THE Vancouver Police Victim Services Unit has won an international award in recognition of their significant service to victims and their families.
The 2017 Leadership in Victim Services award, given by the International Association of Chiefs of Police, recognizes law enforcement agencies that demonstrate excellence in providing innovative service to crime victims, and an organizational philosophy of placing victims at the centre of their problem-solving efforts.
Since 1984, the Vancouver Police Victim Services Unit has been working with crime victims and witnesses. The unit was originally staffed with mostly volunteers, and now employs six full-time specialized staff and 15 casual on-call staff with degrees in the social sciences, and who have considerable experience in crisis intervention and trauma informed practices. They respond to calls 24 hours a day, seven days a week.
The Unit is constantly exploring innovative ways of reaching out to serve the many diverse population groups within Vancouver, and has earned a reputation locally, nationally, and internationally, as a leader in the victim services field.
In 2016, Victim Services welcomed a trained intervention trauma dog. The handler and IK-9 have been a huge success in helping victims and witnesses cope with stress related to critical incidents. They also attend court with vulnerable clients, such as children, when they are testifying, calming them during an extremely difficult time.

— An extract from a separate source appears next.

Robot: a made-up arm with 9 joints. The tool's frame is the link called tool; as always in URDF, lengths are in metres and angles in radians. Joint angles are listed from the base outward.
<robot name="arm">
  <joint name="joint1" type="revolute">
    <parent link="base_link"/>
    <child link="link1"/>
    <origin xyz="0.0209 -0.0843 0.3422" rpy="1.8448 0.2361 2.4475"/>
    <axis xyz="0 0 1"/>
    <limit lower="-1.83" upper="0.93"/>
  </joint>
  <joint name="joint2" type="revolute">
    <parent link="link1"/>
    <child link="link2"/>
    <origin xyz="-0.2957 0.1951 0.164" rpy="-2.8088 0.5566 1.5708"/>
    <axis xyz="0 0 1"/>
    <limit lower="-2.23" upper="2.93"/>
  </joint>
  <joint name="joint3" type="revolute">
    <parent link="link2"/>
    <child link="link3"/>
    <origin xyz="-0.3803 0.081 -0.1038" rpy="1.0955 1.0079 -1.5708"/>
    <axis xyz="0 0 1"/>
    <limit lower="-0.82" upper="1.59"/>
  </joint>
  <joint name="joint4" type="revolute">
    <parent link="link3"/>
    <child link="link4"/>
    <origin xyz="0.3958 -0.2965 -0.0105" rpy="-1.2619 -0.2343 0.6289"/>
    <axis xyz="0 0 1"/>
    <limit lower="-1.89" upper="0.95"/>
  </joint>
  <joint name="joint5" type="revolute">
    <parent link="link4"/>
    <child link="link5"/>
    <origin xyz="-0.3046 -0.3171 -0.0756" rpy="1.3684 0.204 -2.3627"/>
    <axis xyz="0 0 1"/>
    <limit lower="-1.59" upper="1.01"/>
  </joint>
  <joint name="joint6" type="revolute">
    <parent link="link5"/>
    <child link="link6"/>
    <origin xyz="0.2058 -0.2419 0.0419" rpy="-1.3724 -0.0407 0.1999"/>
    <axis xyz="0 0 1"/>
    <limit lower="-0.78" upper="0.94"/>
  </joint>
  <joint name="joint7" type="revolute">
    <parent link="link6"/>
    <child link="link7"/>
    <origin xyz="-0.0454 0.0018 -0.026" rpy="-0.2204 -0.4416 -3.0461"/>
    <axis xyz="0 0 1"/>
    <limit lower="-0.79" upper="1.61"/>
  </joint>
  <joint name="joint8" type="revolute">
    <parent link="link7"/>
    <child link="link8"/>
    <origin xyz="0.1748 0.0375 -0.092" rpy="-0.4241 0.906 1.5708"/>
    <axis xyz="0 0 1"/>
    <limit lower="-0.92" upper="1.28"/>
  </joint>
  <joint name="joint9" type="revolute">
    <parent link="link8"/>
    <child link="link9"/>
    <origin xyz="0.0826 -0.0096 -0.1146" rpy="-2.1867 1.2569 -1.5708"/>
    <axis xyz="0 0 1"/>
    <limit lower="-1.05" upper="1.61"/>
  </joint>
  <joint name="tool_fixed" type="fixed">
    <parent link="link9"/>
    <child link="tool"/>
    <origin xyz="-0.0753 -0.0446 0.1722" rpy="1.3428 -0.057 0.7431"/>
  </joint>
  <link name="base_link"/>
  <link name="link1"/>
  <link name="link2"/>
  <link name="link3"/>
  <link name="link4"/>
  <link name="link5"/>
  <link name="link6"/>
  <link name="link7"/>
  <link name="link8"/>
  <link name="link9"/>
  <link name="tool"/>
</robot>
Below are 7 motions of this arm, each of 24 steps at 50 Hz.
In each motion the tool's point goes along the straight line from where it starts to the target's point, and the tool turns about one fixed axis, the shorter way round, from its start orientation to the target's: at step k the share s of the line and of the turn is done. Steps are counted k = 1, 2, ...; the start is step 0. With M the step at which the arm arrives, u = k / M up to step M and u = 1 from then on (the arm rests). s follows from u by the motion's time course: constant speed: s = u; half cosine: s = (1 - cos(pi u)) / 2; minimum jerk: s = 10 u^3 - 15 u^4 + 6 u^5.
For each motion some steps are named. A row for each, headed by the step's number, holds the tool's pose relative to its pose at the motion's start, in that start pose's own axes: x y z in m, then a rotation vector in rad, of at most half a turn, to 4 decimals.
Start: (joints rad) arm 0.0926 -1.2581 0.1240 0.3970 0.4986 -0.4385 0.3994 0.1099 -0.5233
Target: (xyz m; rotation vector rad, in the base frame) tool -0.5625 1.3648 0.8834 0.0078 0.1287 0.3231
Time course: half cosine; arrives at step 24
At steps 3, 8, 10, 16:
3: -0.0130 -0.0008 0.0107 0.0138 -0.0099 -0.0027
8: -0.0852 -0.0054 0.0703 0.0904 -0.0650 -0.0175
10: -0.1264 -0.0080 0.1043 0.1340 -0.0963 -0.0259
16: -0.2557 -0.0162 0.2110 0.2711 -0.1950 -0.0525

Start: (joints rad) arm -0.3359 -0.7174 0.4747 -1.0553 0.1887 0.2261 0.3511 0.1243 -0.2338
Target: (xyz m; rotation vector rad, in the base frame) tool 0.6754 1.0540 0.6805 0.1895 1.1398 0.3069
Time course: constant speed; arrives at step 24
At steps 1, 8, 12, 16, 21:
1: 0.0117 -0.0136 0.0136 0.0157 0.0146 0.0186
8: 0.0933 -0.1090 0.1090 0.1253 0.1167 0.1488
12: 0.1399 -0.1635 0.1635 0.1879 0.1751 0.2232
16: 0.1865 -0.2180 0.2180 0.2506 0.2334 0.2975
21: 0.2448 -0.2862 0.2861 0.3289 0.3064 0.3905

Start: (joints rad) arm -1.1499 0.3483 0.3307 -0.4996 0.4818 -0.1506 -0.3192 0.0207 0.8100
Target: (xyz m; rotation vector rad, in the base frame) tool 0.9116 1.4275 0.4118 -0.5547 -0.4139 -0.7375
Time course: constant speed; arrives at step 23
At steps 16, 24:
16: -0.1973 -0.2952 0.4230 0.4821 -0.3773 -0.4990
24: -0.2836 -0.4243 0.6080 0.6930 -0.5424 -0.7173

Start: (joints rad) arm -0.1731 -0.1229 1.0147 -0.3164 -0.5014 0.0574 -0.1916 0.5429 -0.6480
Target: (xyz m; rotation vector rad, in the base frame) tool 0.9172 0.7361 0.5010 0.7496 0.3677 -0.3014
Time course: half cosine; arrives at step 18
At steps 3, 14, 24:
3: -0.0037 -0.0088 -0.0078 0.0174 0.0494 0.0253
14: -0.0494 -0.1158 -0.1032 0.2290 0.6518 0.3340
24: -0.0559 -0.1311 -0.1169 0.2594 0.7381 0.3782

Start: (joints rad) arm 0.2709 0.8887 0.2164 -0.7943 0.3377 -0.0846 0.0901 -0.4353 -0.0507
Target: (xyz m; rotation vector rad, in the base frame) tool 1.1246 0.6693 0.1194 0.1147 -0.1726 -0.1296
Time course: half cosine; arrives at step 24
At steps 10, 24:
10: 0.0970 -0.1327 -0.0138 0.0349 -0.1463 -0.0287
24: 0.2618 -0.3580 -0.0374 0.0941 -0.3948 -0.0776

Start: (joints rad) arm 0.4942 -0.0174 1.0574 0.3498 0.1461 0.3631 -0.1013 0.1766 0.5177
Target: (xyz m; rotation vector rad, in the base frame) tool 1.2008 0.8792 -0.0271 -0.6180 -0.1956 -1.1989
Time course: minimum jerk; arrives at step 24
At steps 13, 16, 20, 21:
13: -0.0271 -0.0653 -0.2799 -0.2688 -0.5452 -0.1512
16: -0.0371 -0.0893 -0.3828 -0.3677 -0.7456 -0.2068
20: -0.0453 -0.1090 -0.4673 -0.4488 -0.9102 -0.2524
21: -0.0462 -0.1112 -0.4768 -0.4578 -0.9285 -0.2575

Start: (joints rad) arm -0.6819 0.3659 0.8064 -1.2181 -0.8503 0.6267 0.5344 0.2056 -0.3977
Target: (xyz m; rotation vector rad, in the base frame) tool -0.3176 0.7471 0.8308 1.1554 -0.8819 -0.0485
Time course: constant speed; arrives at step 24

This year, two members of the Unit were instrumental in forming a Civilian Critical Intervention Stress Management Team, designed to assist VPD employees affected by exposure to critical incidents in the workplace.
“We feel very fortunate to be part of a police department that places such importance on the services we provide,” says Linda Thorp, Manager of the Victim Services Unit. “Our staff work so hard trying to make difficult times a little bit easier for victims and witnesses. It’s nice to be recognized for that.”